[[ Data segment, beginning ]]

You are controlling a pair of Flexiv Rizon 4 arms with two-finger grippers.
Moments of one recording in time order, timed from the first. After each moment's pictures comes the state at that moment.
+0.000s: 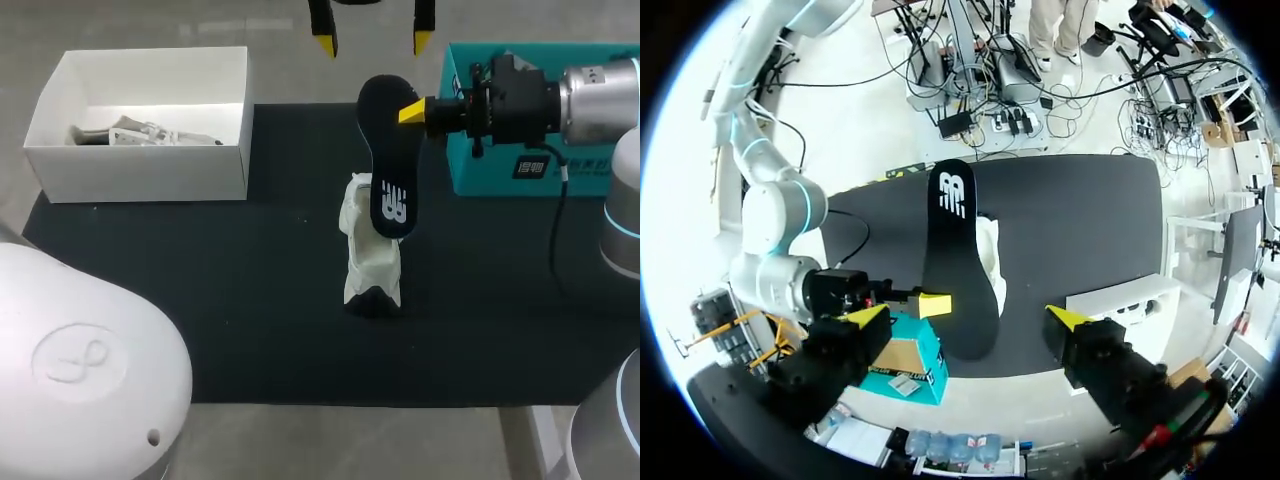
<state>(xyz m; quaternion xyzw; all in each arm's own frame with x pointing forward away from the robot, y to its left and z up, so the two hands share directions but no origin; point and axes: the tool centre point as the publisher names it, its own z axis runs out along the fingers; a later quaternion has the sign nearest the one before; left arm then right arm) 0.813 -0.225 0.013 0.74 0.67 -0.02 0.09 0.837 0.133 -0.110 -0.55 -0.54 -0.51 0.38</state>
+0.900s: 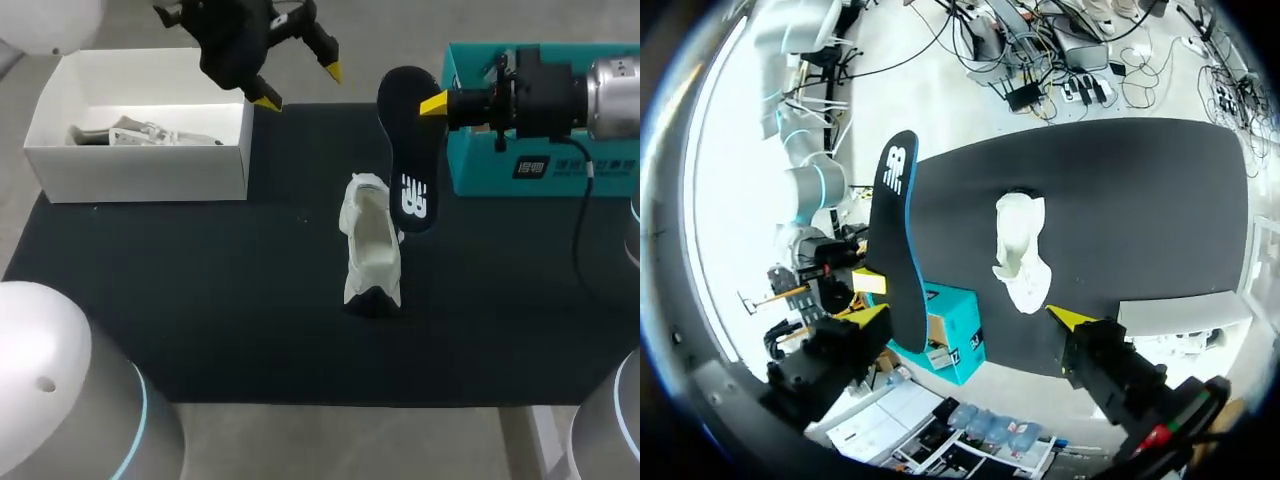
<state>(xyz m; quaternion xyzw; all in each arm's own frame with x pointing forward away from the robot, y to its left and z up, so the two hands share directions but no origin) 0.838 -0.151 -0.051 0.69 0.64 -0.16 0.29 0.831 0.110 -0.090 -0.56 -0.54 -0.52 0.37</state>
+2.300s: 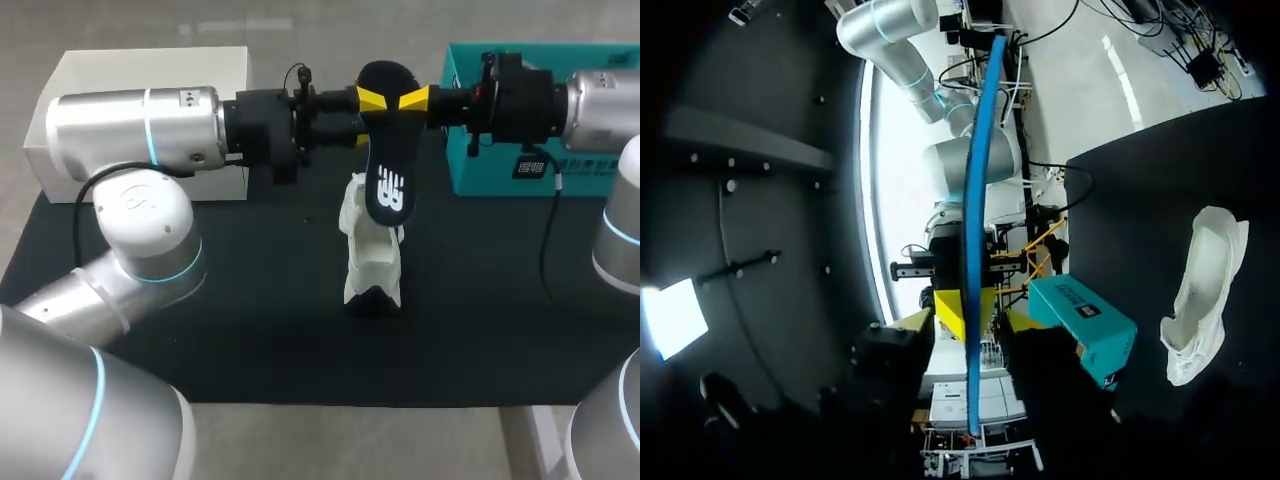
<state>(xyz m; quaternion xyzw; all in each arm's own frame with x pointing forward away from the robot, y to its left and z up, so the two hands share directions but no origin) 0.822 -0.242 -0.077 0.49 0.50 -0.45 0.55 0.819 0.140 -0.075 -0.54 -0.50 -0.54 0.42</state>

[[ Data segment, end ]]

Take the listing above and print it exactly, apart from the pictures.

_Finished exercise_
You are controlling a pair of Flexiv Rizon 4 arms with two-finger grippers.
Moments of one recording in time order, timed from the first. After each moment's pictures comes the state at that moment.
+0.000s: 
<state>(xyz m; quaternion xyzw; all in each arm's own frame with x pointing forward away from the robot, y to its left and z up, so the two hands share directions but no origin; point and axes: the tool centre point as the publisher names it, its own z axis runs out along the fingers; a later quaternion has the sign nearest the one before; left arm then right arm) 0.813 -0.225 0.013 0.74 0.67 -0.02 0.09 0.837 0.133 -0.110 -0.55 -0.54 -0.51 0.38</state>
+0.900s: 
<state>(xyz m; quaternion xyzw; all in each arm's own frame with x pointing forward away from the robot, y to its left and z up, so the two hands share directions but no origin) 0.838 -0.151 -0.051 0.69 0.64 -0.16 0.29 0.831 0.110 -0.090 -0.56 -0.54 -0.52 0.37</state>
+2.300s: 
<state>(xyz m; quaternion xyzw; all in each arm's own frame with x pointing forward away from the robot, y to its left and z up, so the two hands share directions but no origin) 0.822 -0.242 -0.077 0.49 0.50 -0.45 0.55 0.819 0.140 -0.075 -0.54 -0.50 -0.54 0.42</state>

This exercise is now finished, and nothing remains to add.